For every line below, set down an identical copy.
[[ TASK MATERIAL, beginning ]]
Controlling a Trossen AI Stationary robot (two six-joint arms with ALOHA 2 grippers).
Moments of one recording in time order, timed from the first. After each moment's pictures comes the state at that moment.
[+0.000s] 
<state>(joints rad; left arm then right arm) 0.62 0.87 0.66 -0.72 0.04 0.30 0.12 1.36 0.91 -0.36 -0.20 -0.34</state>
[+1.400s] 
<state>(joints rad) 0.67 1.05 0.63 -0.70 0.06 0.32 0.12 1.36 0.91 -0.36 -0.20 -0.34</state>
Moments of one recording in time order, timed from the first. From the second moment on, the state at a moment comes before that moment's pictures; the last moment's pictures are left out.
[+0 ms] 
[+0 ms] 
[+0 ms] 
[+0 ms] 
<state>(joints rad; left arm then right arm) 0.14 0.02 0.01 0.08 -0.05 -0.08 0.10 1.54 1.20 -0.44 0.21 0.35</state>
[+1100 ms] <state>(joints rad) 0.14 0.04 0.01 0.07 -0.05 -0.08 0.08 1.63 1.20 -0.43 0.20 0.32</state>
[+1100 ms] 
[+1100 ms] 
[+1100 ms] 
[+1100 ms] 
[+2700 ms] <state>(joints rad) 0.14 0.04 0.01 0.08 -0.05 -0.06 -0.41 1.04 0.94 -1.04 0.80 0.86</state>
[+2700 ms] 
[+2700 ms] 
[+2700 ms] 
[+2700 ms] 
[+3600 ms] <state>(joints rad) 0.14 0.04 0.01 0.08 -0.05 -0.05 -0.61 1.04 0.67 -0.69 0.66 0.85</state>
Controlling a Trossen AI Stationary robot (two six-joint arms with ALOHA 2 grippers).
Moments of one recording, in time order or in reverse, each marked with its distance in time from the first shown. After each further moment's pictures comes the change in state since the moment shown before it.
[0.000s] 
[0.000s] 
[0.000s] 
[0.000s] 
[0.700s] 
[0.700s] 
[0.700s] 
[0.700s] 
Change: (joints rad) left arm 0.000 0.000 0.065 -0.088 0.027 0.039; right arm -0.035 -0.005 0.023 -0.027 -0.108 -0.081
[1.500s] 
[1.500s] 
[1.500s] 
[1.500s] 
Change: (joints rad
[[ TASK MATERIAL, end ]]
- **FINISHED EXERCISE**:
Controlling a Trossen AI Stationary robot (two six-joint arms with ALOHA 2 grippers).
Moments of one recording in time order, timed from the first. After each moment's pictures comes the state at that moment.
[+0.000s] 
<state>(joints rad; left arm then right arm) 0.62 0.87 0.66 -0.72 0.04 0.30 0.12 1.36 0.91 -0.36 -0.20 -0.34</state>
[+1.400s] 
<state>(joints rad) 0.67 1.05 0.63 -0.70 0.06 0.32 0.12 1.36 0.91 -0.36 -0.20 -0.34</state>
Moments of one recording in time order, timed from the first. From the second moment on, the state at a moment comes before that moment's pictures; the last moment's pictures are left out.
[+0 ms] 
[+0 ms] 
[+0 ms] 
[+0 ms] 
<state>(joints rad; left arm then right arm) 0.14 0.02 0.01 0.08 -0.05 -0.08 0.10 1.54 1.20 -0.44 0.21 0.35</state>
[+1100 ms] <state>(joints rad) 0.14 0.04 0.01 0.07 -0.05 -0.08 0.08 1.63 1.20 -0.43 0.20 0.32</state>
[+1100 ms] 
[+1100 ms] 
[+1100 ms] 
[+1100 ms] 
[+2700 ms] <state>(joints rad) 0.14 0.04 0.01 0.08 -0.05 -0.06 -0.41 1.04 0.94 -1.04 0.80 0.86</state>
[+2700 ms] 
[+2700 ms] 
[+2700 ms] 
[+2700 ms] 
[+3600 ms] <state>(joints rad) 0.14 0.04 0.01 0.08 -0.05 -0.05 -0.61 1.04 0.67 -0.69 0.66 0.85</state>
Controlling a Trossen AI Stationary robot (two six-joint arms with ALOHA 2 grippers).
Moments of one recording, in time order or in reverse, each marked with its distance in time from the first shown. After each further moment's pictures comes the change in state since the moment shown before it.
[0.000s] 
[0.000s] 
[0.000s] 
[0.000s] 
[0.700s] 
[0.700s] 
[0.700s] 
[0.700s] 
Change: (joints rad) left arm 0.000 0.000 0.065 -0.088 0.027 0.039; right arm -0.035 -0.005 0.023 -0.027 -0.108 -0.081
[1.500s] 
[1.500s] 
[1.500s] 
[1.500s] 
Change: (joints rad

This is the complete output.